_Exercise brief_. Return the records exactly as they appear below, omitting the pictures.
..........
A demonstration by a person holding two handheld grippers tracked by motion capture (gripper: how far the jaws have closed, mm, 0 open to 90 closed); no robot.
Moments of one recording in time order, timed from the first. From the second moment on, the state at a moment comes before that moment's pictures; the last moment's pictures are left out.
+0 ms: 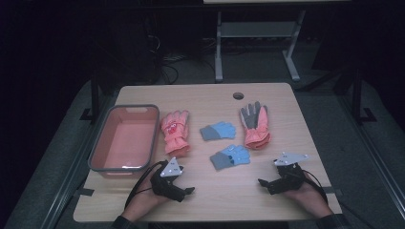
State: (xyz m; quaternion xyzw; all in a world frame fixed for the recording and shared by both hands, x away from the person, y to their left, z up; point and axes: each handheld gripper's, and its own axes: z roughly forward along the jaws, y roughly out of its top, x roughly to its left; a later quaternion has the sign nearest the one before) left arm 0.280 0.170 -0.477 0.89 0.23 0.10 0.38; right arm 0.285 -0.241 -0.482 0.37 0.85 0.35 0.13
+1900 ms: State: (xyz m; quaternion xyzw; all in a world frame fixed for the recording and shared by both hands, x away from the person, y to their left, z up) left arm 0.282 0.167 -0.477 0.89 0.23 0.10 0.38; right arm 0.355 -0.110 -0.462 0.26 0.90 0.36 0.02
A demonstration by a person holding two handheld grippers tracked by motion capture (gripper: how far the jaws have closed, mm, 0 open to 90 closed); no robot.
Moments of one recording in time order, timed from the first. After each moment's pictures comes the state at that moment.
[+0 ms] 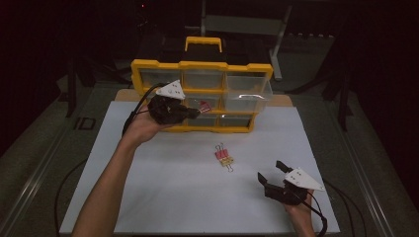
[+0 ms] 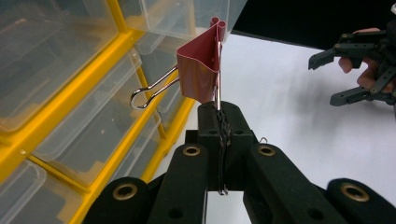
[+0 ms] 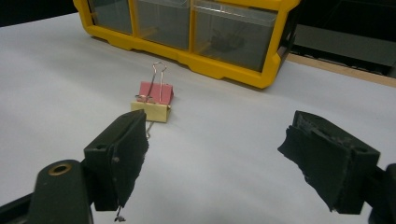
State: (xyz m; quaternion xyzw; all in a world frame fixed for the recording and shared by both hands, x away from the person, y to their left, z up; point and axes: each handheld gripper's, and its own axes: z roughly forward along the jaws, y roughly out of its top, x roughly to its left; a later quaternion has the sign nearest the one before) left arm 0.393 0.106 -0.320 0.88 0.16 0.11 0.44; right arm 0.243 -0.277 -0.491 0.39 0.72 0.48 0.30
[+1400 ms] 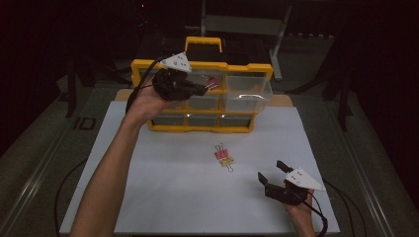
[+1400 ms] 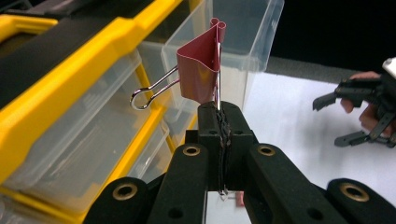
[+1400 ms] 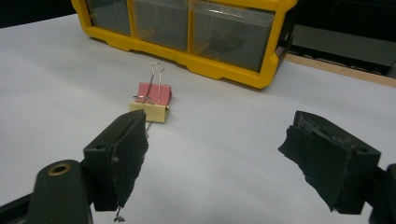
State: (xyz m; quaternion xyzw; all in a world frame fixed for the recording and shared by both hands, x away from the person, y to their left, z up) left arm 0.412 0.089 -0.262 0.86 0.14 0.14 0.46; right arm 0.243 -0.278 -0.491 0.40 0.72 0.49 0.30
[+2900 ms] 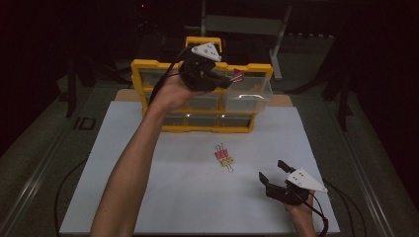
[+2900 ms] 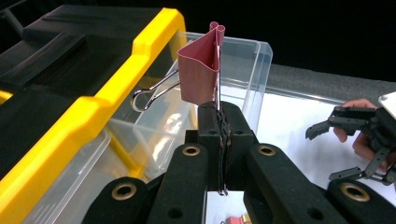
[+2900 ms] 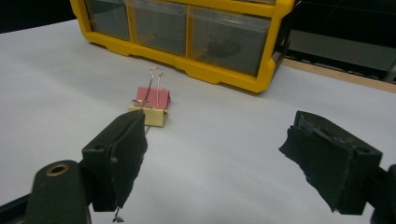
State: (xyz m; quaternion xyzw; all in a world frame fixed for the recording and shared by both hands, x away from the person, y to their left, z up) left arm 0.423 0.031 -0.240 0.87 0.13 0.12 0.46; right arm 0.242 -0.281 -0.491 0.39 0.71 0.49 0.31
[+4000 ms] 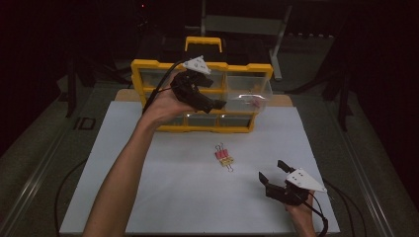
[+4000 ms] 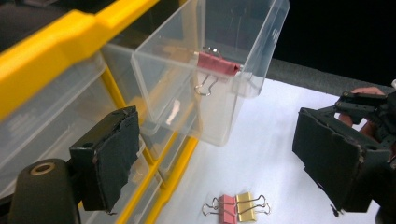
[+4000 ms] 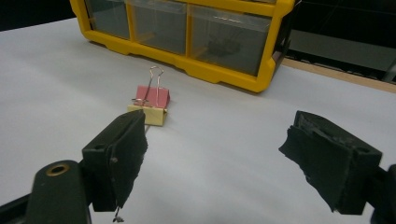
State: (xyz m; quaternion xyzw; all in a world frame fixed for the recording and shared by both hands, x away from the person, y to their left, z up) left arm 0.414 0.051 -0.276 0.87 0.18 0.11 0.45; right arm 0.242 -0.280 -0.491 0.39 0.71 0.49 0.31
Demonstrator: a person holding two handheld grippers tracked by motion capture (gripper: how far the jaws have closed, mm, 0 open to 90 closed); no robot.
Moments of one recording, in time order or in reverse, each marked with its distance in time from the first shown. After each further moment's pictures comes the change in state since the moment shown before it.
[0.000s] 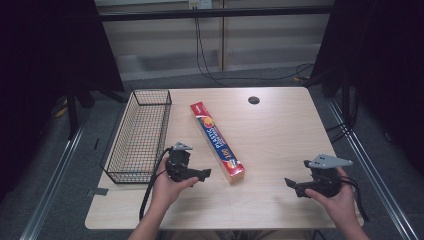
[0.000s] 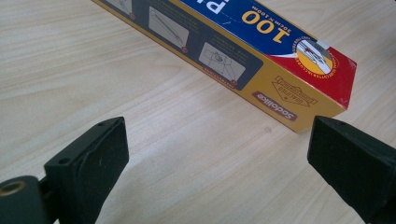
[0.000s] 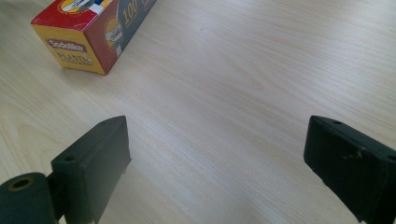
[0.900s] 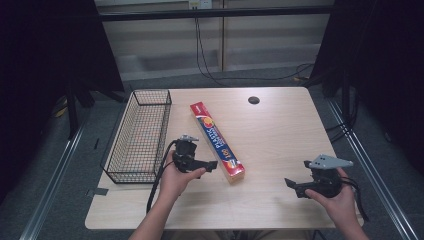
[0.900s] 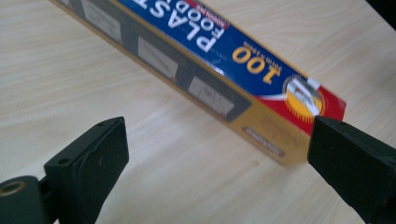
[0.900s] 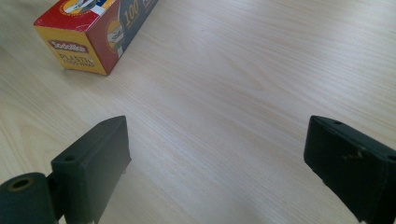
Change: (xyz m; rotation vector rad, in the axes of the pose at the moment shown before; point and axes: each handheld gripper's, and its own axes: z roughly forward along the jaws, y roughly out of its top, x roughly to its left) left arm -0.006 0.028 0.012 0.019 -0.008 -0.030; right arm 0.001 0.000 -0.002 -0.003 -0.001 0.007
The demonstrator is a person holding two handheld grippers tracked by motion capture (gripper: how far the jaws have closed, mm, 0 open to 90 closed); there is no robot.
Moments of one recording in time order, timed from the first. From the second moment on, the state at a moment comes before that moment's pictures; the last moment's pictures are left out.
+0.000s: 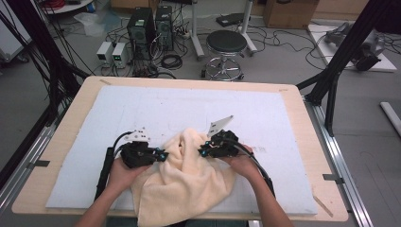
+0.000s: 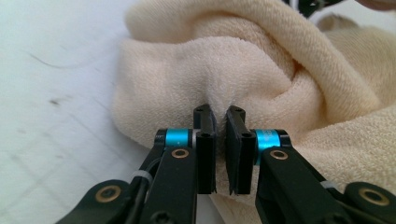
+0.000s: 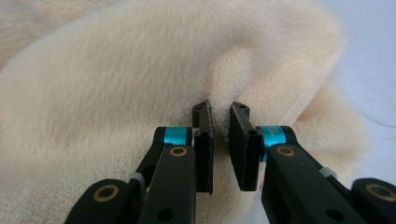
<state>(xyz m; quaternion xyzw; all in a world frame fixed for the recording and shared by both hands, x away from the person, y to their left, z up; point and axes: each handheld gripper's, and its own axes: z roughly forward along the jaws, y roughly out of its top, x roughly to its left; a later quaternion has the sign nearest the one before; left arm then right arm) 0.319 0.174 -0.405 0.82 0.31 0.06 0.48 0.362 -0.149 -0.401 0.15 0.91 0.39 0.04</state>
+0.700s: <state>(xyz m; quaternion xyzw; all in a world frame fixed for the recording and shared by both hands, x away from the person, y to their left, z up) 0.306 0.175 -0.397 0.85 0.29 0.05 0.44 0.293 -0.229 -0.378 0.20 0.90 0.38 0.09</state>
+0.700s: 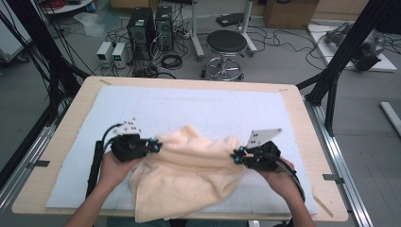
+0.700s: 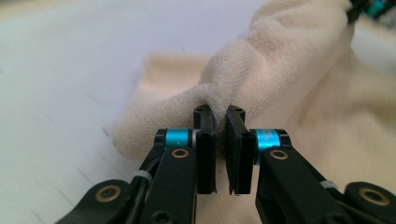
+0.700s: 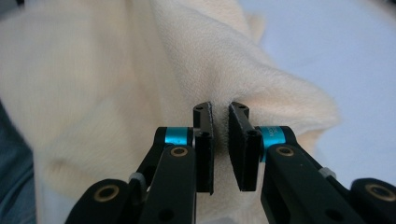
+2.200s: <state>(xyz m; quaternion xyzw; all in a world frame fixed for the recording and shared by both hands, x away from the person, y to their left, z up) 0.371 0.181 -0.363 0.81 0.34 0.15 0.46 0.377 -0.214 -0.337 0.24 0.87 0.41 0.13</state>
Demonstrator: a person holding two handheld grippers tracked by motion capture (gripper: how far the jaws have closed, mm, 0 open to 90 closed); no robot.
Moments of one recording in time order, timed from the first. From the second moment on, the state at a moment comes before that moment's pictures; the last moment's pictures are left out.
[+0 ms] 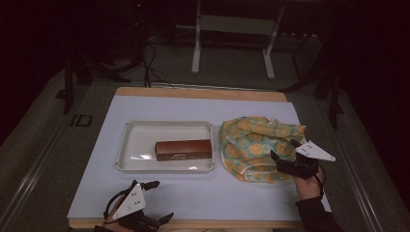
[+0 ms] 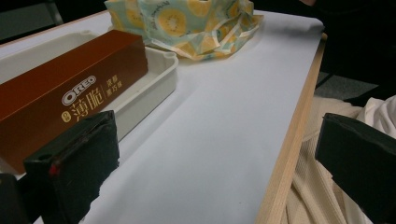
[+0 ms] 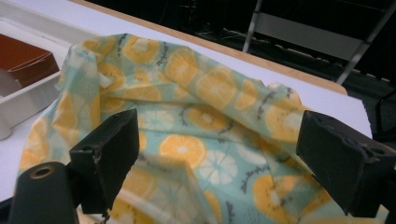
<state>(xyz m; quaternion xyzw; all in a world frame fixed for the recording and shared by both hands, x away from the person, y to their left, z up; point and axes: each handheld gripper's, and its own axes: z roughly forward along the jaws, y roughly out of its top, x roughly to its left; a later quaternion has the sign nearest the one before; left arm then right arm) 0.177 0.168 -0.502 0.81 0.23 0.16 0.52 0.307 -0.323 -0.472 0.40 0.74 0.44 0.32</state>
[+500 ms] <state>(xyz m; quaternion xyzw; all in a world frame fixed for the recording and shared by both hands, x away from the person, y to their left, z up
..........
_Exercise answer_.
A demonstration by a person holding two handheld grippers tracked by motion capture (gripper: how far the jaws have closed, mm, 0 open to 90 closed); no robot.
Moments of one recording in time order, timed from the first. From the second moment on, the state at a moment comes before that moment's pictures; the last moment's pictures are left out.
+0 ms: 
State: (xyz m; quaternion xyzw; all in a world frame fixed for the recording and shared by both hands, x away from the person, y to their left, z up; point and axes: each handheld gripper's, and its own axes: z roughly forward along the jaws, y roughly out of its top, x roughly to its left; a later quaternion has the sign nearest the one before) left arm 0.280 0.170 -0.477 0.89 0.23 0.10 0.38; right arm 0.285 -0.241 -0.482 0.37 0.85 0.35 0.13
+1900 ms: State: (xyz m; quaternion xyzw; all in a world frame fixed for the recording and shared by both hands, x away from the person, y to their left, z up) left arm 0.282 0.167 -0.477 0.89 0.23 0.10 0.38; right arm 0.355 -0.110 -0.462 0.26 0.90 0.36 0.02
A demonstration by a person holding two handheld grippers tracked by motion capture (gripper: how far the jaws have closed, mm, 0 open to 90 closed); no robot.
Moments of one recording in time order, timed from the first. After each moment's pictures comes the state at that moment.
[+0 ms] 
[+0 ms] 
[+0 ms] 
State: (xyz m; quaternion xyzw; all in a world frame fixed for the recording and shared by both hands, x away from the person, y to their left, z up; point and axes: each handheld gripper's, and its own axes: z roughly forward along the jaws, y roughly out of its top, x roughly to its left; a later quaternion has the sign nearest the one before) left arm 0.393 0.106 -0.320 0.88 0.16 0.11 0.44; right arm 0.243 -0.277 -0.491 0.39 0.72 0.48 0.30
[+1400 ms] 
[+1400 ms] 
[+1400 ms] 
State: (xyz m; quaternion xyzw; all in a world frame fixed for the recording and shared by both hands, x away from the person, y to their left, z up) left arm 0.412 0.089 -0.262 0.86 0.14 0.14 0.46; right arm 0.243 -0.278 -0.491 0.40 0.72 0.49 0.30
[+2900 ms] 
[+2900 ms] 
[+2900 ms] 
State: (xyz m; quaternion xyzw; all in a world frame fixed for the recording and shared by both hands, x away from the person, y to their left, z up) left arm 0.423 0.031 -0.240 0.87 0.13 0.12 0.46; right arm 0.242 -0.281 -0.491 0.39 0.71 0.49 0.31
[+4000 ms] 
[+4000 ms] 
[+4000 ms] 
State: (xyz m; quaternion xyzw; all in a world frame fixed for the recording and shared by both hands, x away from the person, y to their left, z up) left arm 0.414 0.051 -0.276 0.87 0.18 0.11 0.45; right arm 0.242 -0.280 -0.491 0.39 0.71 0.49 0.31
Demonstrator: a person holding two handheld grippers tracked by motion capture (gripper: how far the jaws have closed, mm, 0 open to 90 closed); no robot.
Moments of one recording, in time order or in reverse, each marked with its distance in time from the first shown. After each further moment's pictures comes the change in state since the moment shown before it.
[0.000s] 
[0.000s] 
[0.000s] 
[0.900s] 
[0.900s] 
[0.900s] 
Change: (xyz m; rotation vector rad, in the axes of the pose at the moment shown before; point and axes: each handheld gripper's, and its own axes: z roughly forward along the jaws, y roughly out of its top, x roughly to its left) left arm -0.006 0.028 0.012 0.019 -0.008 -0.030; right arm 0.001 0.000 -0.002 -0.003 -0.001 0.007
The demonstrator is a person holding two handheld grippers tracked by motion capture (gripper: how far the jaws have closed, mm, 0 open to 90 closed); there is no robot.
Moments of one recording in time order, timed from the first. From the second moment on, the state at a moment comes before that moment's pictures; the last moment's pictures are left out.
+0.000s: 
+0.000s: 
+0.000s: 
<state>(xyz m; quaternion xyzw; all in a world frame fixed for the recording and shared by both hands, x away from the person, y to their left, z up; point and axes: each handheld gripper's, and its own axes: z roughly forward along the jaws, y roughly out of its top, x roughly to its left; a later quaternion has the sign nearest the one before; left arm then right arm) 0.319 0.174 -0.405 0.82 0.31 0.06 0.48 0.362 -0.149 -0.401 0.15 0.91 0.39 0.04</state>
+0.700s: <state>(xyz m; quaternion xyzw; all in a world frame fixed for the recording and shared by both hands, x away from the person, y to their left, z up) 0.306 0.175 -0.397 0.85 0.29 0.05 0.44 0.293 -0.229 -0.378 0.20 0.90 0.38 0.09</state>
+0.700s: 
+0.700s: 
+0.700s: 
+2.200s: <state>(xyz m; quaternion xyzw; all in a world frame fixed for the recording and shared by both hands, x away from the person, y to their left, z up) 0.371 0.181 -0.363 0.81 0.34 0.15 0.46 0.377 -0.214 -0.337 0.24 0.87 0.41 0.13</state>
Demonstrator: a person holding two handheld grippers tracked by motion capture (gripper: how far the jaws have closed, mm, 0 open to 90 closed); no robot.
Moments of one recording in time order, timed from the first. From the second moment on, the state at a moment comes before that moment's pictures; the last moment's pictures are left out.
[+0 ms] 
[+0 ms] 
[+0 ms] 
<state>(xyz m; quaternion xyzw; all in a world frame fixed for the recording and shared by both hands, x away from the person, y to their left, z up; point and axes: each handheld gripper's, and its own axes: z roughly forward along the jaws, y roughly out of its top, x roughly to its left; a later quaternion has the sign nearest the one before; left arm then right arm) 0.177 0.168 -0.502 0.81 0.23 0.16 0.52 0.307 -0.323 -0.472 0.40 0.74 0.44 0.32</state>
[+500 ms] <state>(xyz m; quaternion xyzw; all in a world frame fixed for the recording and shared by both hands, x away from the person, y to their left, z up

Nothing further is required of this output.